Two reports have set the healthcare community abuzz this week. The first uncovered that CVS is considering buying health insurance giant Aetna.
The second revealed that Amazon has obtained pharmacy licenses in multiple states. (A closer look revealed the licenses covered the distribution of healthcare-related equipment, not the distribution of prescription medications, but it’s apparent that Amazon is likely gearing up to acquire such licenses.)
As I see it, these two moves are very much related. The obvious connection, made by numerous investors who shed shares of pharmacy stocks following the Amazon report, is that there is a real belief Amazon will dive into pharmaceutical sales. With its proven ability to upend markets and its expansive retail footprint after purchasing Whole Foods, Amazon would instantly become a formidable competitor.
As the Amazon threat becomes more real with each passing day, it is forcing innovation on legacy players like CVS and other pharmacy benefits managers (PBMs). It’s clear CVS’s pivot into health insurance is partially a defensive measure against Amazon, as is its just-announced plan to offer nationwide next-day delivery for prescriptions.
But these moves are more about a less obvious connection: Both companies are making a play to “own” the healthcare consumer. Amazon is already known as the everything store, and offering pharmaceuticals would be a natural addition to its extensive consumer-facing platform. CVS is taking a slightly different approach in response: building on its broad healthcare and retail footprint to combine pharmacy, insurance services, and routine care for comprehensive health services conveniently located at a store near you.

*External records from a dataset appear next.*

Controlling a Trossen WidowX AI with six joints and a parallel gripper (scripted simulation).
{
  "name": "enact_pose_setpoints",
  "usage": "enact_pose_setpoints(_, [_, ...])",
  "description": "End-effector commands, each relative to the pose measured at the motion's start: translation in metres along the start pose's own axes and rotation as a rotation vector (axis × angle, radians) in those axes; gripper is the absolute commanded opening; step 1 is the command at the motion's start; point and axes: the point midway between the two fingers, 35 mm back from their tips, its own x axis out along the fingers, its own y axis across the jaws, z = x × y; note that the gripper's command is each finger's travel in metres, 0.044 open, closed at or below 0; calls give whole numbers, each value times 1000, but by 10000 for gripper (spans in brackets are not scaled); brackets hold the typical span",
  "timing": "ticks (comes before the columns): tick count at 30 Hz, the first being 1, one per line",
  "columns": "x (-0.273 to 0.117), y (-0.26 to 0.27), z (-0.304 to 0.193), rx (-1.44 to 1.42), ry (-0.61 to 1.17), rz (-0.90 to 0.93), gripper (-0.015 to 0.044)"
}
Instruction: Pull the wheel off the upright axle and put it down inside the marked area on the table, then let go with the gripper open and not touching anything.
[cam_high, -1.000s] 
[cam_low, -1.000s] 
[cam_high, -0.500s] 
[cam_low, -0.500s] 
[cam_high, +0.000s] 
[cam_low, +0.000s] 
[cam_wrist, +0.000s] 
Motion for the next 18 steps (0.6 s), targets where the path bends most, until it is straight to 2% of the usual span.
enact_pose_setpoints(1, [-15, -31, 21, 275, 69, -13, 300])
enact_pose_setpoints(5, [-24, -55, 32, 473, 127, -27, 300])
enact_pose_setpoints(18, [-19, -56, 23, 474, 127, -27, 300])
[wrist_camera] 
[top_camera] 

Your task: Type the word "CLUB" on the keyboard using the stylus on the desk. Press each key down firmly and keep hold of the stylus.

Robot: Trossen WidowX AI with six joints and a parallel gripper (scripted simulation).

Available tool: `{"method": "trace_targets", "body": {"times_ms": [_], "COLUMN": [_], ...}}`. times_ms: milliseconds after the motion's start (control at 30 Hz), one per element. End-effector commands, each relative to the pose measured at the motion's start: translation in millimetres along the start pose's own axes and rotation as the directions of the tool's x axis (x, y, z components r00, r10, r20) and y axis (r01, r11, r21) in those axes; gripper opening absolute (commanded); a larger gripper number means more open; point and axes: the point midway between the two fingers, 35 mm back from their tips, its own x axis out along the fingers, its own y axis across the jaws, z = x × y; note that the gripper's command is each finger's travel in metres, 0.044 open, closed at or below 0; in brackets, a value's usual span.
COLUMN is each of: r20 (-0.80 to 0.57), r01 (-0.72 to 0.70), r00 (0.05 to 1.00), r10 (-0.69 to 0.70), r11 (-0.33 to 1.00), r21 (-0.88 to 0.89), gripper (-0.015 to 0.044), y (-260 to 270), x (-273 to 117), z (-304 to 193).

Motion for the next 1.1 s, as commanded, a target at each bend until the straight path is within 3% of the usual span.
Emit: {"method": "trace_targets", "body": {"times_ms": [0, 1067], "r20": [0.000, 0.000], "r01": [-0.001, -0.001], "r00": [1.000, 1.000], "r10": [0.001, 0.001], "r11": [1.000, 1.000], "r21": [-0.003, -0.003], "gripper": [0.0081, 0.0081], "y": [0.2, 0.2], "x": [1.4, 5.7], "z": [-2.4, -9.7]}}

Look at it this way: As an insurance provider with the retail footprint to provide both pharmacy services and routine care through its MinuteClinic operations, CVS would in many ways own the lifecycle of the healthcare consumer, from insurance to care provision. With this unique offering, CVS would gain a competitive advantage over virtually every company trying to own the healthcare consumer.
This is the next step in the consumerization of healthcare. By bringing as many elements of the healthcare ecosystem under one umbrella as possible, companies in the healthcare sector can deliver the customer-centric customer experience Amazon and others have built their businesses on. With more “consumerized” services and technology, consumers can enjoy greater control over decision-making and purchasing of healthcare.
The burgeoning healthtech space is teeming with technology companies trying to make healthcare as consumer-friendly as Amazon. But what makes these recent moves especially exciting is the sheer number of people they might reach. Amazon, CVS, and Aetna have a massive footprint across the country, and a strong move toward consumer-friendly technologies and business models will make it easier for millions to live longer and healthier lives.
Stephen Kraus is partner at Bessemer Venture Partners and leads the firm’s healthcare investing activities. He currently sits on the boards of Welltok, Bright Health, Groups, Health Essentials, Docent Health, Allena Pharmaceuticals, Alcresta, and Docutap and is a board observer at Collective Medical Technologies.